Department of Public Health and Social Medicine, University of Medicine, Magwae, Myanmar.
District Public Health Department (Ministry of Health), Pyay District, Bago Region, Myanmar.
PLoS One. 2024 May 17;19(5):e0293197. doi: 10.1371/journal.pone.0293197. eCollection 2024.
A maternal mortality ratio is a sensitive indicator when comparing the overall maternal health between countries and its very high figure indicates the failure of maternal healthcare efforts. Cambodia, Laos, Myanmar, and Vietnam-CLMV countries are the low-income countries of the South-East Asia region where their maternal mortality ratios are disproportionately high. This systematic review aimed to summarize all possible factors influencing maternal mortality in CLMV countries.

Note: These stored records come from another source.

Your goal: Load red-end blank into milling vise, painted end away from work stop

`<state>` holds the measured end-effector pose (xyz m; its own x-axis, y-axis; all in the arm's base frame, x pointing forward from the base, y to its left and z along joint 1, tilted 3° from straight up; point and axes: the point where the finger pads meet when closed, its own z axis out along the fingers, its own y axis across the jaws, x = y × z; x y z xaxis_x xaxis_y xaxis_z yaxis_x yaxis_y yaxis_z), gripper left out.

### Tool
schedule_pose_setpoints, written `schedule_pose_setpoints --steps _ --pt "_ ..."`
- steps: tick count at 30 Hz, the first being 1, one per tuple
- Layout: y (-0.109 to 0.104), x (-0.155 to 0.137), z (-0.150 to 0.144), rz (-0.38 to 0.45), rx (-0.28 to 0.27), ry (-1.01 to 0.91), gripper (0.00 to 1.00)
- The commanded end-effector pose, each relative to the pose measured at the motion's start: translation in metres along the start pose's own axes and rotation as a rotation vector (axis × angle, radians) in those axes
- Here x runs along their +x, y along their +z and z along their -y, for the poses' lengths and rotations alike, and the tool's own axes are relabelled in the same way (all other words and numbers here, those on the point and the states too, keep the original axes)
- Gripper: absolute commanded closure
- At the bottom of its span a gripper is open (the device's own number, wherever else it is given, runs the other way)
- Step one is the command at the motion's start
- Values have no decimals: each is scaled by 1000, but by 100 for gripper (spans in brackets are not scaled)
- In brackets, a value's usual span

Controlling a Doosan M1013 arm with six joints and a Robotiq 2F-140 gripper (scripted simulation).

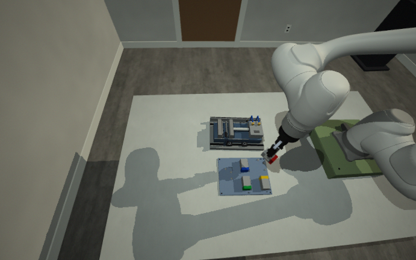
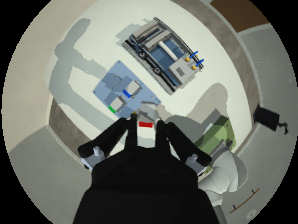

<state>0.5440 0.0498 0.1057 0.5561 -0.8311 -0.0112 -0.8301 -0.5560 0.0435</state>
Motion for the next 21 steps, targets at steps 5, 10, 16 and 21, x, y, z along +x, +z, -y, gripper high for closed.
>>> schedule_pose_setpoints --steps 5,10,16,21 --pt "0 0 0 0 0 -89 100" --pt "0 0 0 1 1 -165 100" --pt "0 0 0 1 1 -227 100" --pt "0 0 0 1 1 -267 100"
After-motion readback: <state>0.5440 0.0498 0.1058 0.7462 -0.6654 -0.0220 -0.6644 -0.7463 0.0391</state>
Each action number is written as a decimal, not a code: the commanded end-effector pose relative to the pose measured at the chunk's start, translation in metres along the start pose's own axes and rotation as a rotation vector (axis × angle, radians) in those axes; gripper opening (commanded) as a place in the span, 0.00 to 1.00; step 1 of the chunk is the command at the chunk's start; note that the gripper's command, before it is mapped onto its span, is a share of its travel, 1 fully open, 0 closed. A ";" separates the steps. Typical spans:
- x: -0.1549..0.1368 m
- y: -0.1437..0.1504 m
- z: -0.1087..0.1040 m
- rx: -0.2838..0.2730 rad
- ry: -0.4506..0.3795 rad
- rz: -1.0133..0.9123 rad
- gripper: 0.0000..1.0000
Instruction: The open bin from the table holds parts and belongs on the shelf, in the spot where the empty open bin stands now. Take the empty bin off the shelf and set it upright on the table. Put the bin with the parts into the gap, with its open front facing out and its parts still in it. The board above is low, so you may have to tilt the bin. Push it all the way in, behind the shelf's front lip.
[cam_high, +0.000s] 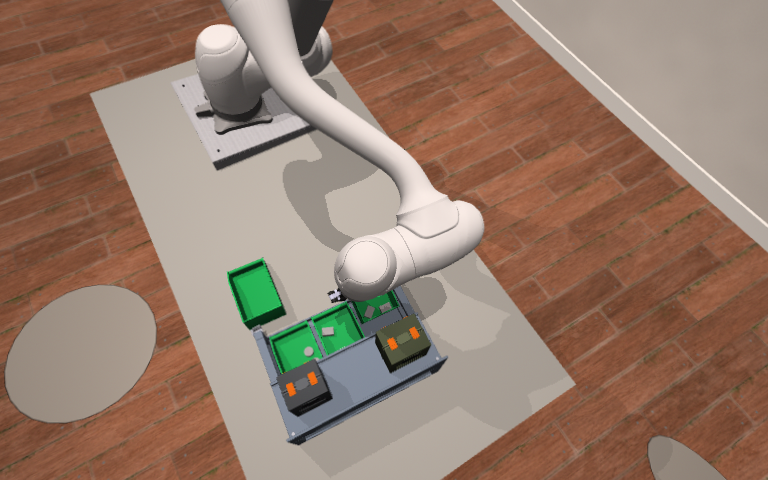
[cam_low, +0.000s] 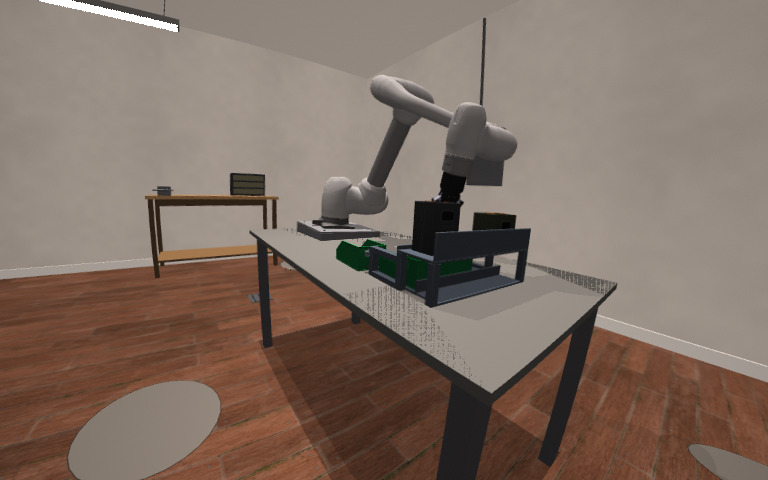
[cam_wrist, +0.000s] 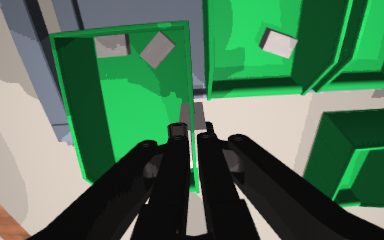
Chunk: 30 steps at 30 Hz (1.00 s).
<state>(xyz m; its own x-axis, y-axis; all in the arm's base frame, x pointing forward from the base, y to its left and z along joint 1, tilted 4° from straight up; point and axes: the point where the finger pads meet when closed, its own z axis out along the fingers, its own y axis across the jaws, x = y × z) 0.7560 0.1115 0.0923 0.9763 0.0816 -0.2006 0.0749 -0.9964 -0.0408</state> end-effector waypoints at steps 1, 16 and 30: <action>0.000 0.000 0.000 0.000 0.000 0.000 0.10; 0.003 0.000 0.000 0.000 0.009 0.000 0.10; 0.010 0.000 -0.001 0.000 0.036 0.000 0.10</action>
<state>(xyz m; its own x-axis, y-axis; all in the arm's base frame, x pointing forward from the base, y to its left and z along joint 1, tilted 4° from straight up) 0.7645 0.1122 0.0910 0.9818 0.0809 -0.1719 0.0750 -0.9963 -0.0408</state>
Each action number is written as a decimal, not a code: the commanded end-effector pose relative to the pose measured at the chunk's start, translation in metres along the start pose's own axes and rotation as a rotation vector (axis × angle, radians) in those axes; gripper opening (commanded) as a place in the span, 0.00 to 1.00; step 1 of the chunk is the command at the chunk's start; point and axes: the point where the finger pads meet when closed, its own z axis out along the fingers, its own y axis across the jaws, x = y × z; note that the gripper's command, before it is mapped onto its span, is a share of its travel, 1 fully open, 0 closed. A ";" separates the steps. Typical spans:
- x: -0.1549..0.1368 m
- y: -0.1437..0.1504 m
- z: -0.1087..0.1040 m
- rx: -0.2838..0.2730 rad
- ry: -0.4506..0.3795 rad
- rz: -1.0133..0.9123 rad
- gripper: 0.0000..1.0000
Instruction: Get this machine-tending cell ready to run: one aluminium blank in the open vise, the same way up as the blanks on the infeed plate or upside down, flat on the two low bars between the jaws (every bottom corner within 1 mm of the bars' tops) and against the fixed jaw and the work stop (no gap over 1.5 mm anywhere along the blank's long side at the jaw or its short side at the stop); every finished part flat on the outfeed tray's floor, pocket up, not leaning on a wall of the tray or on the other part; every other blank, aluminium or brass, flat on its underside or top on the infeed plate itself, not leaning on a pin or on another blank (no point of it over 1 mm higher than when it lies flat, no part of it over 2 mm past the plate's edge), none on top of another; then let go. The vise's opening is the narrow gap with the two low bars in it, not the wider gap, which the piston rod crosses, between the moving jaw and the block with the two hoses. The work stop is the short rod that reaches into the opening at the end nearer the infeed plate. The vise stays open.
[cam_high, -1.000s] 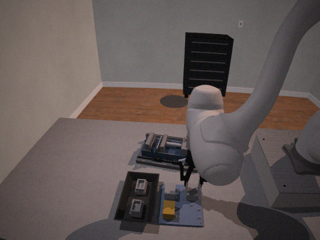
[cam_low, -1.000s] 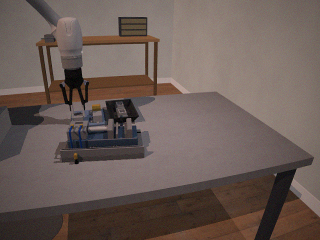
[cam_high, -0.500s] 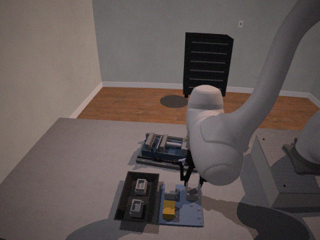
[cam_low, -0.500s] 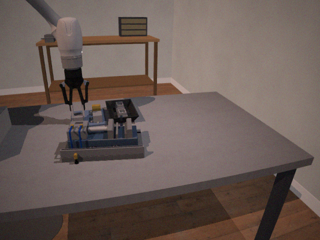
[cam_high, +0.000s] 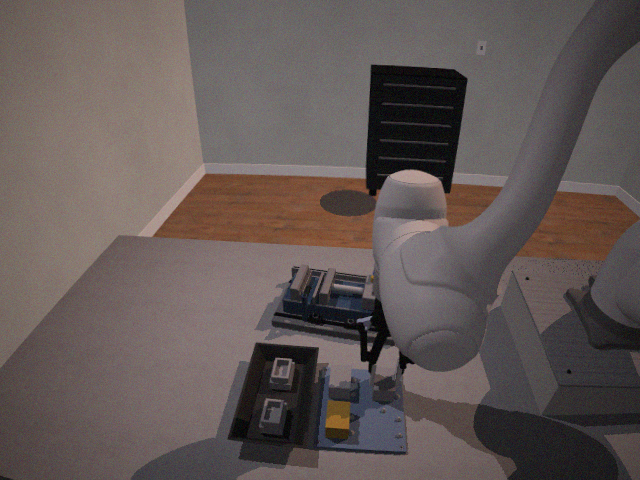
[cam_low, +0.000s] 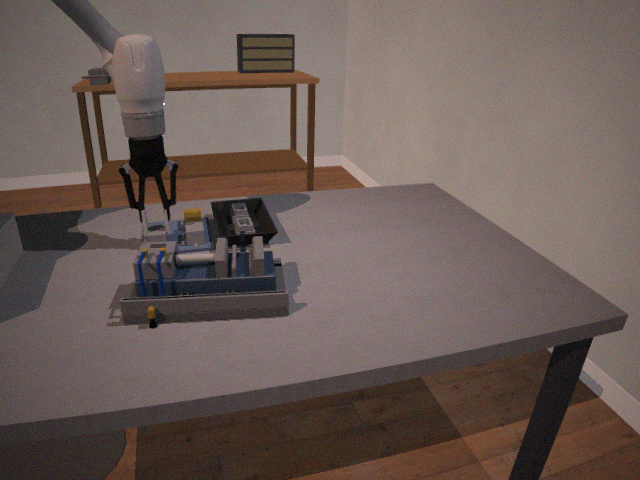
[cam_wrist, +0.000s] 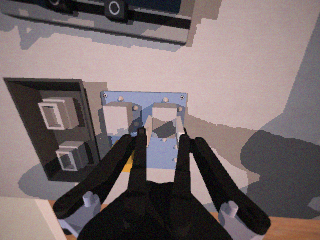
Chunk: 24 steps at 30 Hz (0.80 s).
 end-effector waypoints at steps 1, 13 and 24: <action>-0.001 0.004 0.003 -0.003 0.000 -0.005 0.00; -0.001 0.004 -0.019 -0.003 0.000 -0.005 0.00; -0.001 0.004 -0.059 -0.003 0.000 -0.005 0.00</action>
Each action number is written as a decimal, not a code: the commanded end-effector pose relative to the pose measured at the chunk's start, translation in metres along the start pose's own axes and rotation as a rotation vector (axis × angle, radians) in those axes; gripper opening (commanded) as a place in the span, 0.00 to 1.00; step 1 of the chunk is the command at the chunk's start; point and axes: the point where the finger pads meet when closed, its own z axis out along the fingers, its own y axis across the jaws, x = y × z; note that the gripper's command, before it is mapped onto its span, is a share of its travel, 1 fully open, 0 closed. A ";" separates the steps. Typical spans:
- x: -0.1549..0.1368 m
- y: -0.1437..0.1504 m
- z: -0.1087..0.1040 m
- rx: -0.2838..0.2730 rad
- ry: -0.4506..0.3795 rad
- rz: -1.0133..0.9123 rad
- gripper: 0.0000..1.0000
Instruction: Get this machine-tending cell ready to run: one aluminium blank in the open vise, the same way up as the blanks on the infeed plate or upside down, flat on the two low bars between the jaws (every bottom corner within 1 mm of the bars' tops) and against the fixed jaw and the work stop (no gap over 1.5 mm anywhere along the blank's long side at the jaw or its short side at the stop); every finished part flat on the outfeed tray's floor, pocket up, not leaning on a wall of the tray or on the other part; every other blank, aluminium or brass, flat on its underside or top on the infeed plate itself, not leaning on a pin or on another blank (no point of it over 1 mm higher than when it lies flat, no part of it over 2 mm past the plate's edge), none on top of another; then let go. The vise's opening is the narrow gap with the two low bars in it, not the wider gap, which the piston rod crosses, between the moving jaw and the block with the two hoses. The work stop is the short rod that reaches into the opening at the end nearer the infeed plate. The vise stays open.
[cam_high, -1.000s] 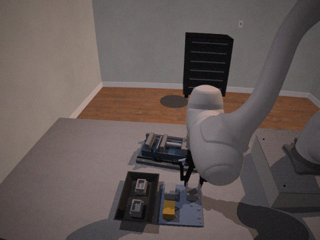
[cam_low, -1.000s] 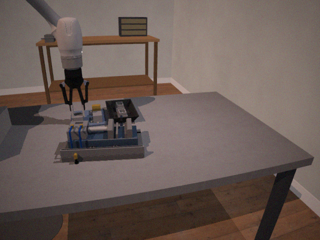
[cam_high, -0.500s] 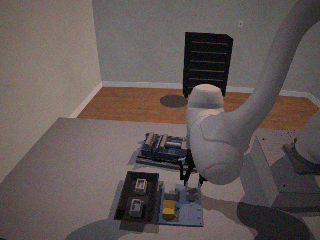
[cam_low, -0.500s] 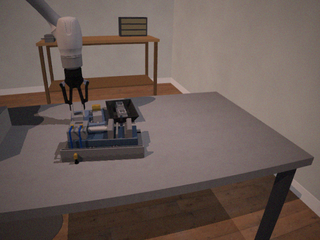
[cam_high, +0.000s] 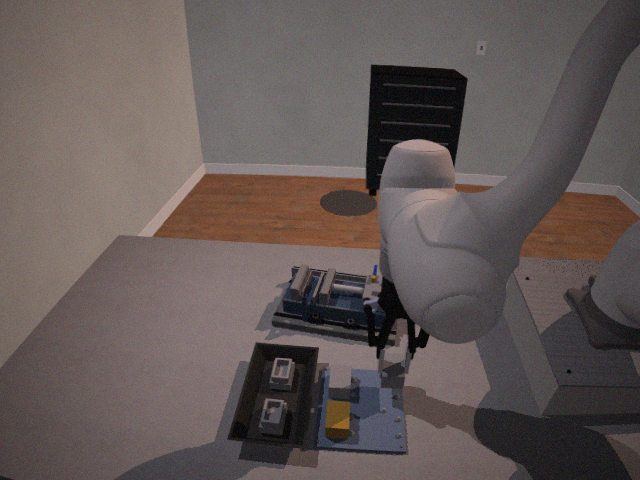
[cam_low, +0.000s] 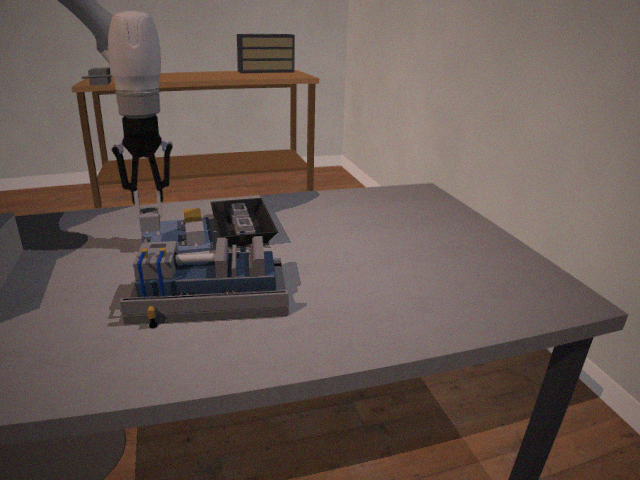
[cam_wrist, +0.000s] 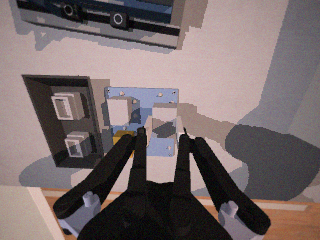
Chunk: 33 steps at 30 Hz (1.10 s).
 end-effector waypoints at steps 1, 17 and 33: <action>0.001 -0.007 -0.018 0.018 -0.002 0.004 0.00; 0.001 -0.006 -0.066 0.018 -0.002 0.004 0.00; 0.058 -0.064 -0.072 0.018 -0.002 0.040 0.00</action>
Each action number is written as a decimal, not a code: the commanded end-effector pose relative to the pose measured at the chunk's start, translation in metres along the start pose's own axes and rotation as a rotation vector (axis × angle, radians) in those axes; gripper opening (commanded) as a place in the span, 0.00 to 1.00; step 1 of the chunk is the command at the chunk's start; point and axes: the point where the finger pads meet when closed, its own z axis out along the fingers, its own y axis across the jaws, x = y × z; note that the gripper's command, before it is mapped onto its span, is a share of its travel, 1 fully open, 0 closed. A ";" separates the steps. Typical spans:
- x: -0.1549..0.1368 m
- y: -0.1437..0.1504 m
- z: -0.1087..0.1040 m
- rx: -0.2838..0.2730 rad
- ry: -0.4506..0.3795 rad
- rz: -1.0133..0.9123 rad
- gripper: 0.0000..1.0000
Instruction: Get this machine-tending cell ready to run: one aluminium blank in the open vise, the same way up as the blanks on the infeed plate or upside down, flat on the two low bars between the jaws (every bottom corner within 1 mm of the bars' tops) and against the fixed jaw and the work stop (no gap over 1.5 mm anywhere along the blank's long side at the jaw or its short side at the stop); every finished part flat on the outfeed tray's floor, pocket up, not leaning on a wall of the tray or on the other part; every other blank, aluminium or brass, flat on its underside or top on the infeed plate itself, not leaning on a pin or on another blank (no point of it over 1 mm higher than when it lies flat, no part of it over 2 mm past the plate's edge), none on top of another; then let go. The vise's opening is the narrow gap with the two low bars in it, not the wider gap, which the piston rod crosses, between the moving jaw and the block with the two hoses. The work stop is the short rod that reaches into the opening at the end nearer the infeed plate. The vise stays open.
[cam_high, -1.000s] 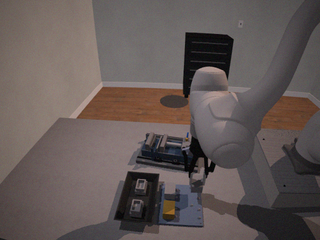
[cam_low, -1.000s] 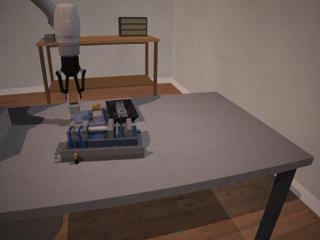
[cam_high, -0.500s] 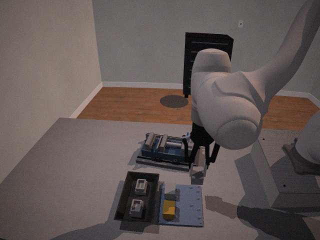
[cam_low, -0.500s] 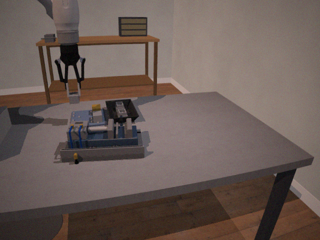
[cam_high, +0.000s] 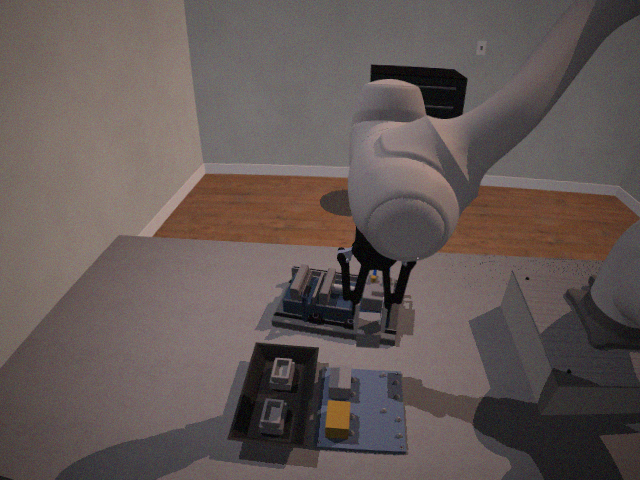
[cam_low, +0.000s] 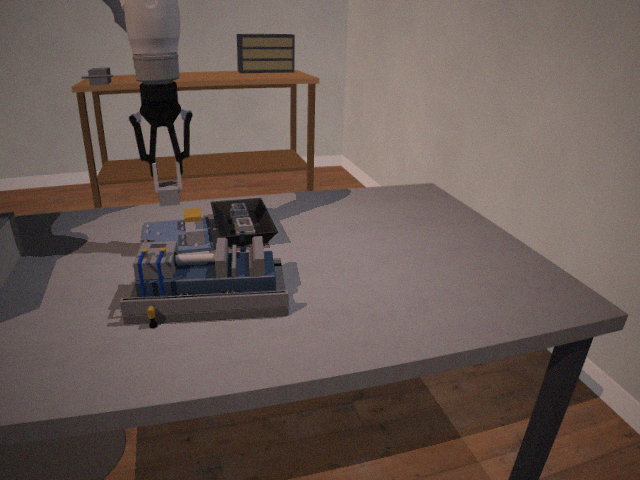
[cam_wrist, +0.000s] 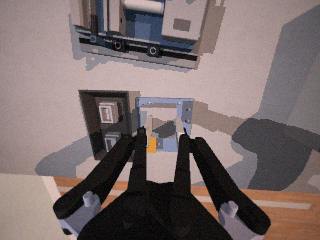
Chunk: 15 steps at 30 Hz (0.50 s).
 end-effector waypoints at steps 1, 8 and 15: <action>0.020 -0.014 0.002 -0.006 0.001 0.029 0.00; 0.077 -0.058 0.001 -0.006 0.001 0.060 0.00; 0.128 -0.088 0.002 -0.006 0.001 0.085 0.00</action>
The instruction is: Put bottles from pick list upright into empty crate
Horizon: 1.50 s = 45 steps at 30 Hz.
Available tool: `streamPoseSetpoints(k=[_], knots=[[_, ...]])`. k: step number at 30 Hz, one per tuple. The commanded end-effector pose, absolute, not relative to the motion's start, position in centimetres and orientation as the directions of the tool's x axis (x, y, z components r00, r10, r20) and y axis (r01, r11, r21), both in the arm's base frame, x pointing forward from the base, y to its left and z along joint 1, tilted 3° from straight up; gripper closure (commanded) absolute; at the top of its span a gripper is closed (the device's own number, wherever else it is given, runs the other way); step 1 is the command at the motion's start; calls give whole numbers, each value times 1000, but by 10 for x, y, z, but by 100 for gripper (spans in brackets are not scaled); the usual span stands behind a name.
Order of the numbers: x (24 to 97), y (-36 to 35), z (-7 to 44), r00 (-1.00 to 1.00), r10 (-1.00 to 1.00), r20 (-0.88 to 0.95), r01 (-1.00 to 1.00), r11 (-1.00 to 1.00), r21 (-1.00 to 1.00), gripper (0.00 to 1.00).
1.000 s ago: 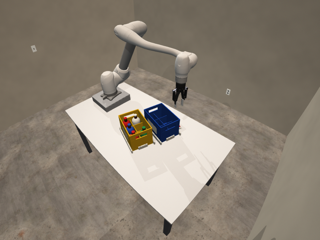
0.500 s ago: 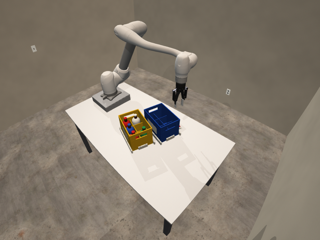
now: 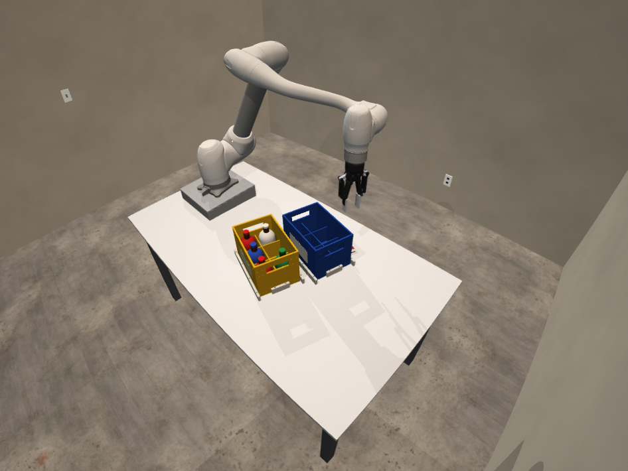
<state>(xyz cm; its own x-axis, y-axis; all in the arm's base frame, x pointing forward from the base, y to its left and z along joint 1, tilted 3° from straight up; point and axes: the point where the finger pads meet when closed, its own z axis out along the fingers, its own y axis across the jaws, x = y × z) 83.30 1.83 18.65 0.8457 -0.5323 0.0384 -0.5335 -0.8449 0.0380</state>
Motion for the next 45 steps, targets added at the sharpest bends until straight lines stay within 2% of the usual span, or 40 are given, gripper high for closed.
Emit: streamPoseSetpoints(k=[1, 10, 45], knots=[[833, 18, 187, 846, -532, 38, -534, -845, 38, 62], [833, 18, 187, 846, -532, 38, -534, -845, 38, 62], [746, -101, 233, 870, -492, 37, -493, -869, 40, 62]])
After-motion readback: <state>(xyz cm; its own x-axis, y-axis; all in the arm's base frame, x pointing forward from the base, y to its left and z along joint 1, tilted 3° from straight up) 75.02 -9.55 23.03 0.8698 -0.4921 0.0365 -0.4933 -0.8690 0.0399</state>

This systematic review applied "The Preferred Reporting Items for Systematic Reviews and Meta-Analyses (PRISMA) Checklist (2020)", Three key phrases: "Maternal Mortality and Health Outcome", "Maternal Healthcare Interventions" and "CLMV Countries" were used for the literature search. 75 full-text papers were systematically selected from three databases (PubMed, Google Scholar and Hinari). Two stages of data analysis were descriptive analysis of the general information of the included papers and qualitative analysis of key findings.
Poor family income, illiteracy, low education levels, living in poor households, and agricultural and unskilled manual job types of mothers contributed to insufficient antenatal care. Maternal factors like non-marital status and sex-associated work were highly associated with induced abortions while being rural women, ethnic minorities, poor maternal knowledge and attitudes, certain social and cultural beliefs and husbands' influences directly contributed to the limitations of maternal healthcare services. Maternal factors that made more contributions to poor maternal healthcare outcomes included lower quintiles of wealth index, maternal smoking and drinking behaviours, early and elderly age at marriage, over 35 years pregnancies, unfavourable birth history, gender-based violence experiences, multigravida and higher parity. Higher unmet needs and lower demands for maternal healthcare services occurred among women living far from healthcare facilities. Regarding the maternal healthcare workforce, the quality and number of healthcare providers, the development of healthcare infrastructures and human resource management policy appeared to be arguable. Concerning maternal healthcare service use, the provisions of mobile and outreach maternal healthcare services were inconvenient and limited.
Low utilization rates were due to several supply-side constraints. The results will advance knowledge about maternal healthcare and mortality and provide a valuable summary to policymakers for developing policies and strategies promoting high-quality maternal healthcare.
孕产妇死亡率是比较各国整体孕产妇健康状况的敏感指标,其非常高的数字表明孕产妇保健工作的失败。柬埔寨、老挝、缅甸和越南-湄公河次区域国家是东南亚地区的低收入国家,其孕产妇死亡率过高。本系统评价旨在总结所有可能影响 CLMV 国家孕产妇死亡的因素。
本系统评价采用“系统评价和荟萃分析的首选报告项目(PRISMA)清单(2020 年)”,使用三个关键词:“孕产妇死亡率和健康结果”、“孕产妇保健干预措施”和“CLMV 国家”进行文献检索。从三个数据库(PubMed、Google Scholar 和 Hinari)系统地选择了 75 篇全文论文。对纳入论文的一般信息进行描述性分析和关键发现进行定性分析。
母亲家庭收入低、文盲、教育水平低、生活在贫困家庭中、从事农业和非熟练手工劳动等因素导致产前保健不足。母亲的非婚姻状况和与性别相关的工作等因素与人工流产高度相关,而农村妇女、少数民族、母亲知识和态度差、某些社会和文化信仰以及丈夫的影响直接导致了孕产妇保健服务的限制。对孕产妇保健服务较差的结果做出更多贡献的母亲因素包括较低的财富指数五分位数、母亲吸烟和饮酒行为、早婚和晚婚、35 岁以上妊娠、不良生育史、性别暴力经历、多胎和更高的生育间隔。距离医疗保健设施较远的妇女的母婴保健服务需求未得到满足的情况更多。关于孕产妇保健劳动力,医疗保健提供者的质量和数量、医疗保健基础设施的发展以及人力资源管理政策似乎存在争议。关于孕产妇保健服务的使用,流动和外展孕产妇保健服务的提供既不方便又有限。
低利用率是由于几个供应方面的限制。结果将提高人们对孕产妇保健和死亡率的认识,并为政策制定者制定促进高质量孕产妇保健的政策和战略提供有价值的总结。